Gándara se lavó las manos enguantadas en un chorro de vapor mientras se abría la cámara frigorífica y un carro-robot traía el cuerpo de la mujer. No quiero verla, volvió a decirse Bruna. Pero se acercó a la cápsula con pasos de autómata.

—Está algo estropeada. Se arrojó al metro, ya sabes. Pero, por otra parte, para haber sido arrollada salió bastante entera, aparte de la amputación de una pierna. El golpe la reventó por dentro. Abrir cápsula.

El cilindro metálico transparente descorrió la tapa con un siseo neumático. En su interior, rodeado por la sutil humareda del nitrógeno líquido, estaba el cadáver de Myriam Chi. Azulosa, desnuda, rapada, con las cicatrices de la autopsia en el cráneo y el tórax.
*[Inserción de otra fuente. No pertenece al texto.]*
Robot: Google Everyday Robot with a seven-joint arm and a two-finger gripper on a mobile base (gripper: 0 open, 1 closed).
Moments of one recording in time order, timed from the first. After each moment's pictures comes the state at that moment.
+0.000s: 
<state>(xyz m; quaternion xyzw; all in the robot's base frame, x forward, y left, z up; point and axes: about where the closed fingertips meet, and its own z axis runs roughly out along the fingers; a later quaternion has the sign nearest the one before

Pero con el rostro sin deformar. Y sin pintar. Aniñada e indefensa. Más abajo, el grotesco revoltijo de las piernas. El miembro amputado y en pedazos, cuidadosamente recolocado como las piezas de un puzle. Por la mente de Bruna cruzó, como un espasmo, la imagen amenazante de la bola holográfica: ese cuerpo de Chi tajado y ultrajado. Entonces, cuando lo vio por primera vez, aún era mentira. Cerró los ojos y expulsó el recuerdo de su cabeza. No siento nada, pensó. Esto no es más que un pedazo de carne congelada.

—Está bastante guapa pese a todo, ¿no? Mañana les devolveré el cadáver a los del MRR y podrán montar un bonito espectáculo reivindicativo con el entierro.

—Gándara, necesito que me pases los análisis del laboratorio sobre las memas... Tengo que saber qué contienen esos malditos implantes.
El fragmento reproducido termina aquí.